Since hashtags contribute only marginally, we also examine whether this expansion could be excluded without impact on overall performance. Therefore, results were calculated using @mention with back-projection and URL expansion only (see row “Id+Proj+Url”). This leads to higher accuracy, compared to the system that includes all expansions. F1, however, is higher where hashtag expansion is included. The improvement in disambiguation accuracy is significant at \(p=0.004\); however, depending on the application, a higher F1 might be preferable. The difference in F1 can not be assessed for significance using a paired test.

We also evaluated whether hashtag and URL expansion could be excluded, since the difference in accuracy between all three expansion strategies versus including only @mention expansion with back-projection (“Id+Proj”) is not statistically significant (\(p=0.1441\)). However, when overall disambiguation accuracy with added URL expansion (“Id+Proj+Url”) is compared against “Id+Proj” alone, the latter is indeed significantly worse (\(p=0.011\)). Coupled with the fact that F1 also decreases, the conclusion is that URL expansion helps, when used in combination with the two @mention expansion strategies.

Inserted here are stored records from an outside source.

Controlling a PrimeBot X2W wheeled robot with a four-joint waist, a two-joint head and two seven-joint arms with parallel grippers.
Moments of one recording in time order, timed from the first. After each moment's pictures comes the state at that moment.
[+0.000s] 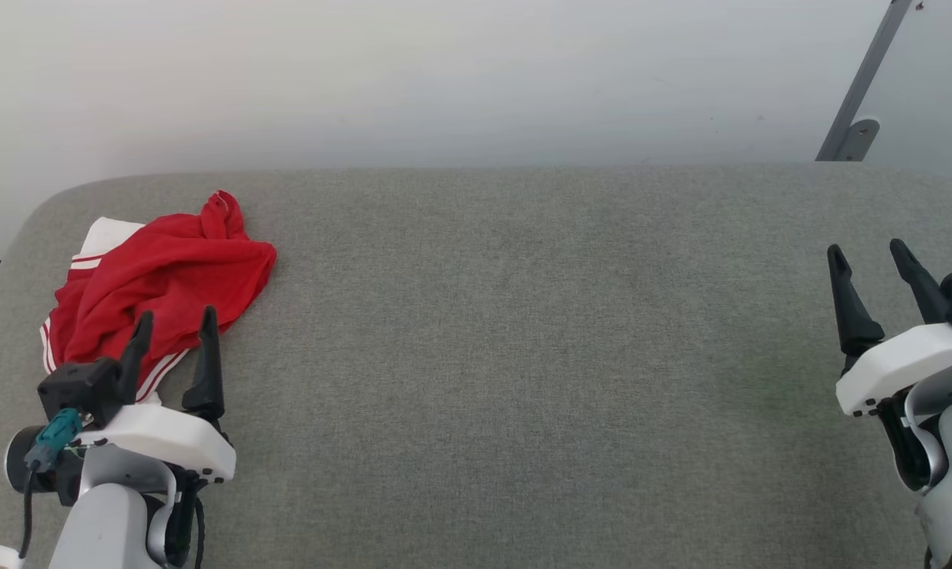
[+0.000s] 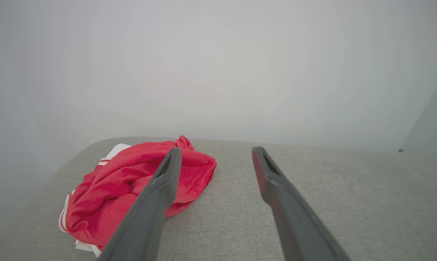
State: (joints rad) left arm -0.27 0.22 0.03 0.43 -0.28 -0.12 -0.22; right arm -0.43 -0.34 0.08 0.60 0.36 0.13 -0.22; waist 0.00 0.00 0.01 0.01
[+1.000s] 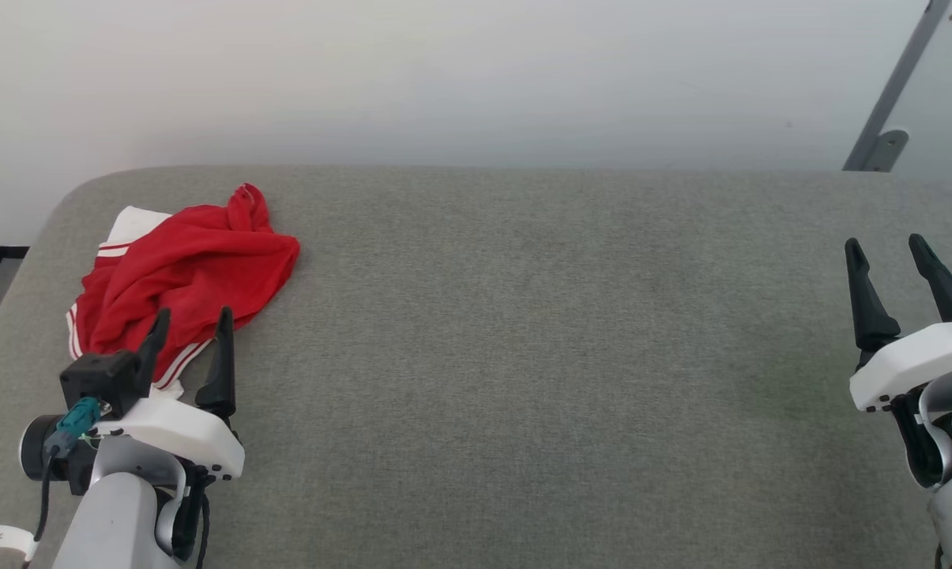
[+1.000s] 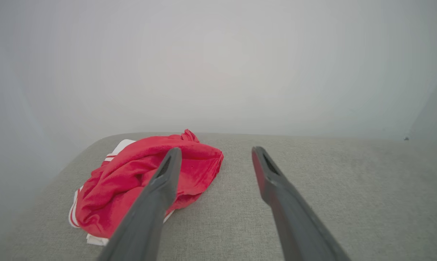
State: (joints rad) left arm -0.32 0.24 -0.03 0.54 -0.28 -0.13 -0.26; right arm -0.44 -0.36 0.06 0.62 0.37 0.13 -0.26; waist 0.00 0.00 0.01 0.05
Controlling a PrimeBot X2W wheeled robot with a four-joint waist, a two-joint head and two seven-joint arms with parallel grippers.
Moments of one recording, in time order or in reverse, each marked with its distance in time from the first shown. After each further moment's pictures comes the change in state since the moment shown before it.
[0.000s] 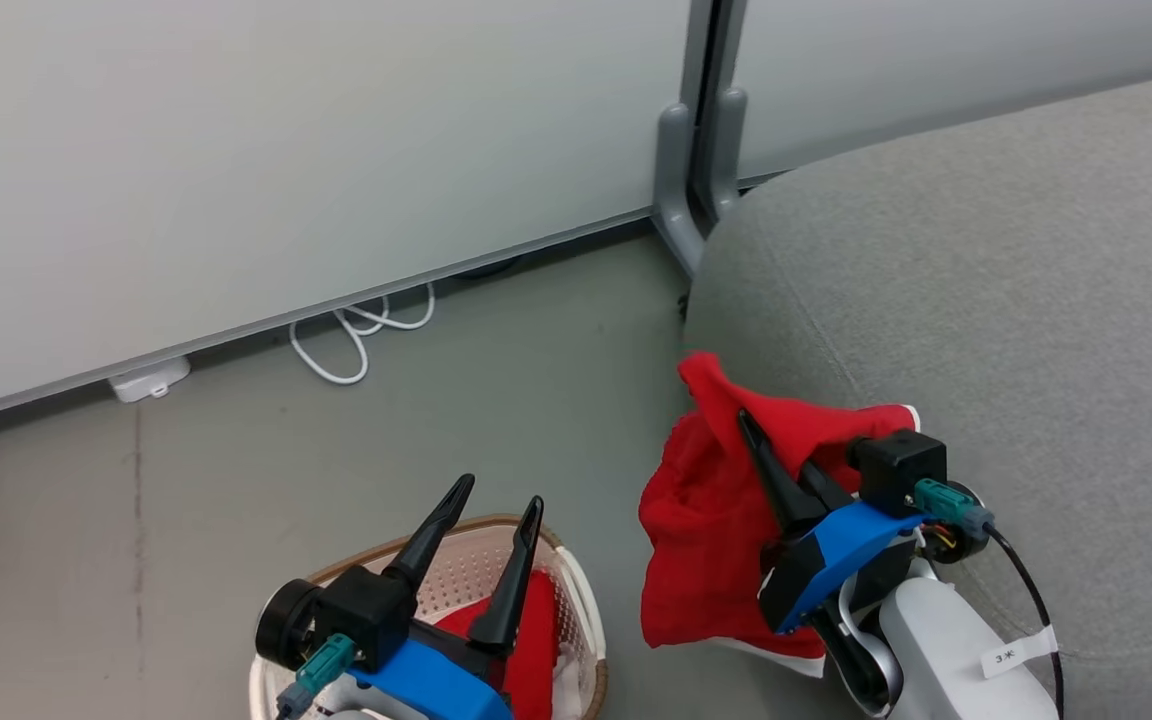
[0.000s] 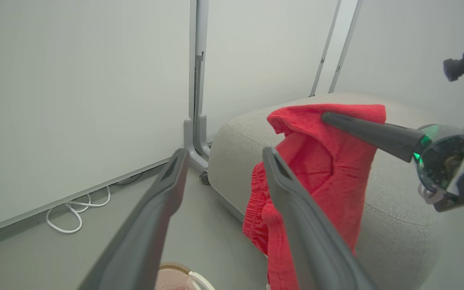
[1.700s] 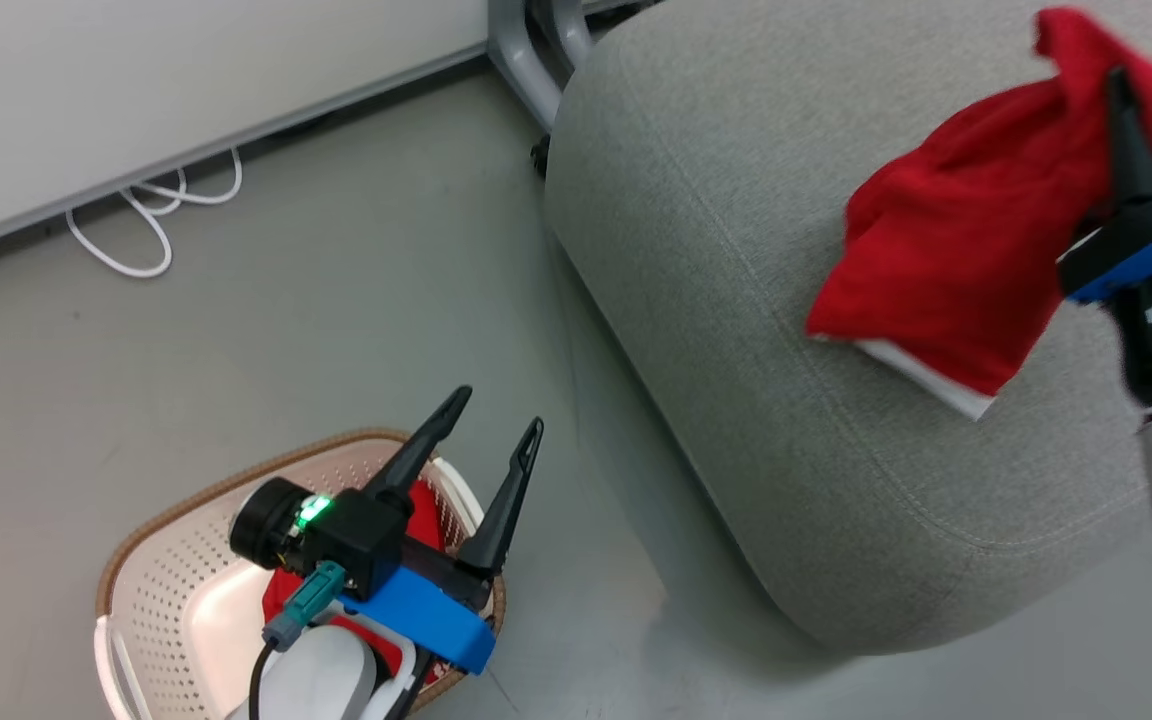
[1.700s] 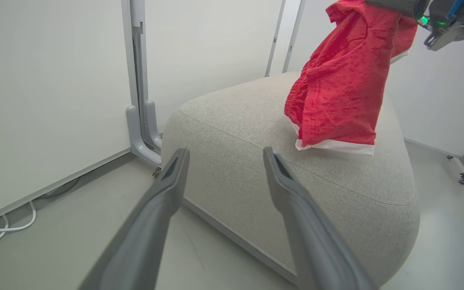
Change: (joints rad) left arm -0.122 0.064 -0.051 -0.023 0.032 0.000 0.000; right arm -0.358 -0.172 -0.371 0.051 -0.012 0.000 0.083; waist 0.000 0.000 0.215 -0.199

The relative contribution of the three types of context expansion cannot be predicted easily for a different corpus, since the distribution of hashtags, user mentions, and URLs can vary from one tweet dataset to another. Nevertheless, extrapolating on the basis that if accuracy improvement due to an expansion type is \(x\), and we had \(n\) successful expansions of that type in the corpus, then the improvement per successful expansion is \(x/n\). Therefore, for a hypothetical corpus of 397 documents containing one single successful @mention expansion per document, we might see an accuracy improvement of 0.23; for URL expansions, 0.06; and for hashtag expansions, 0.04. The actual value in real terms, however, depends on the likelihood of those expansion types occuring in an actual corpus and the likelihood that expanded contextual information will be available at disambiguation time.

Table 7. Overall result
Table 8. Tweet comparison

6.3 Contextualizing Potential Performance Gain

In order to contextualize the magnitude of improvement obtained within results obtained by state-of-the-art NED methods, YODIE’s performance with and without tweet expansion is compared on the evaluation part of the tweet corpus described in Sect. 3. The best performing systems obtain F1 scores in the range of 0.46 to 0.52, as Table 8 shows, so the six point gain in F1 that we have shown to be possible through the use of tweet expansion is substantial, and sufficient to reposition a system in comparison with others.

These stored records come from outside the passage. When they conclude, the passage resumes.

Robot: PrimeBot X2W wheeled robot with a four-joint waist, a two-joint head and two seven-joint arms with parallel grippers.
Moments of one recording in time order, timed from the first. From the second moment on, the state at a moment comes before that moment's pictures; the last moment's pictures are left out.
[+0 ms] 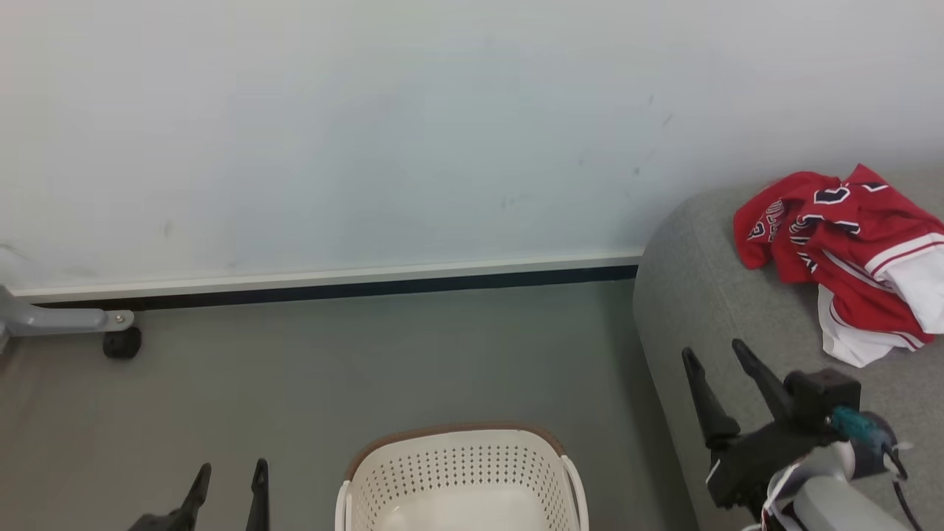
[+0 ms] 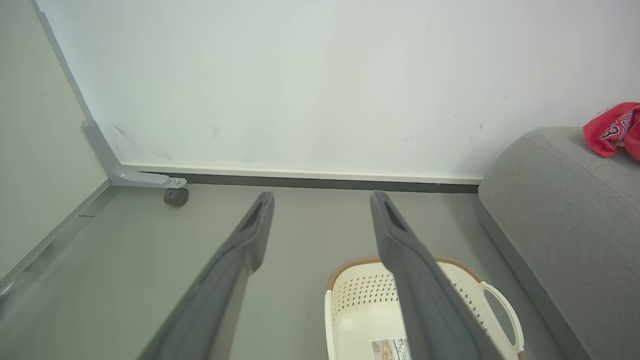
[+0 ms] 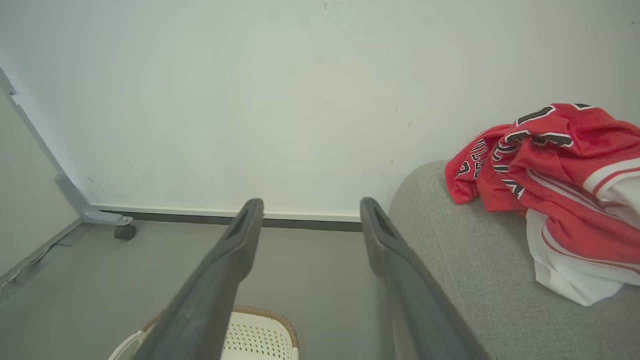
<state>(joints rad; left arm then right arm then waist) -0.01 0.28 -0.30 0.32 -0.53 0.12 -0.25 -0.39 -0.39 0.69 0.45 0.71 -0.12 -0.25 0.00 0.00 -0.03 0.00</state>
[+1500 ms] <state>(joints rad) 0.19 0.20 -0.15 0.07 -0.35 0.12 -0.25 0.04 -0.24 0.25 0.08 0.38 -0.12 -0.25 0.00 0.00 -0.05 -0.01</state>
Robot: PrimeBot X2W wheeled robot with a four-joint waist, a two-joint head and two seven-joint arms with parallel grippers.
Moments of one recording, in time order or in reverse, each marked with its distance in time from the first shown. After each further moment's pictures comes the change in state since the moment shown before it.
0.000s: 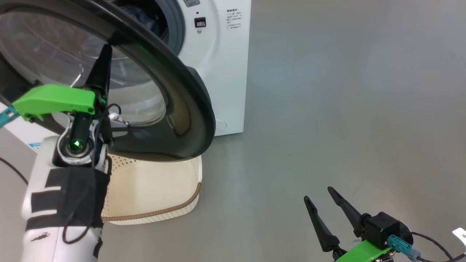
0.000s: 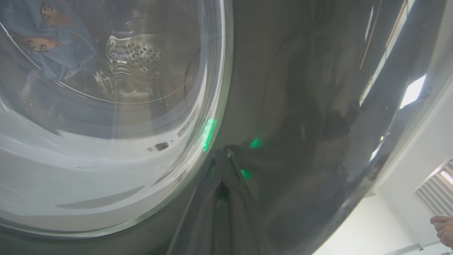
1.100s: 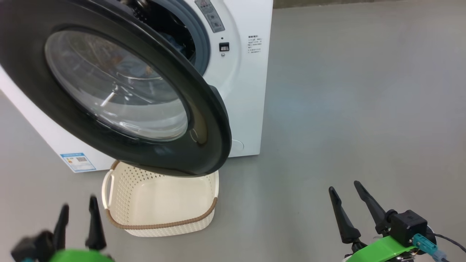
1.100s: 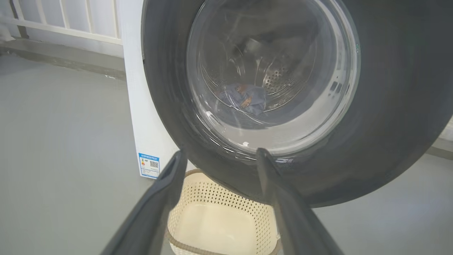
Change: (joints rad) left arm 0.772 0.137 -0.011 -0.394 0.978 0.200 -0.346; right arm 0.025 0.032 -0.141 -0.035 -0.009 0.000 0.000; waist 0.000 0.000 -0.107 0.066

7 Conclusions and Future Work

This paper investigated the impact on named entity disambiguation in tweets, when the original tweet text is enriched with additional contextual information from URLs, hashtags, and @mentions. The tweet expansion approaches investigated here can easily be incorporated within other LOD-based NED approaches, through the integration of the relatedness, textual similarity, and LOD-based similarity scores.

Our experiments demonstrated that tweet expansions lead to significantly improved NED performance on microblog content. In particular, overall accuracy improves by 7.3 percentage points, an improvement of 13.3 % compared with the baseline. Performance gain is slightly lower for F1 – an improvement of 6.2 percentage points (11.3 % over the baseline).

The main gains arise from the ability to disambiguate @mentions in which the tweet-text only baseline fails to identify their DBpedia referent. The dominant contribution in this case, therefore, is in terms of recall. It should also be noted that even without mention expansions, URL and hashtag expansions also lead to statistically significant improvements.

Limitations to the work include its dependence on the particular candidate scoring metrics and final disambiguation strategy used, since these constitute the channels through which tweet expansion can impact on performance. Future work will involve evaluating tweet expansion in the context of other systems in order to further investigate this interaction.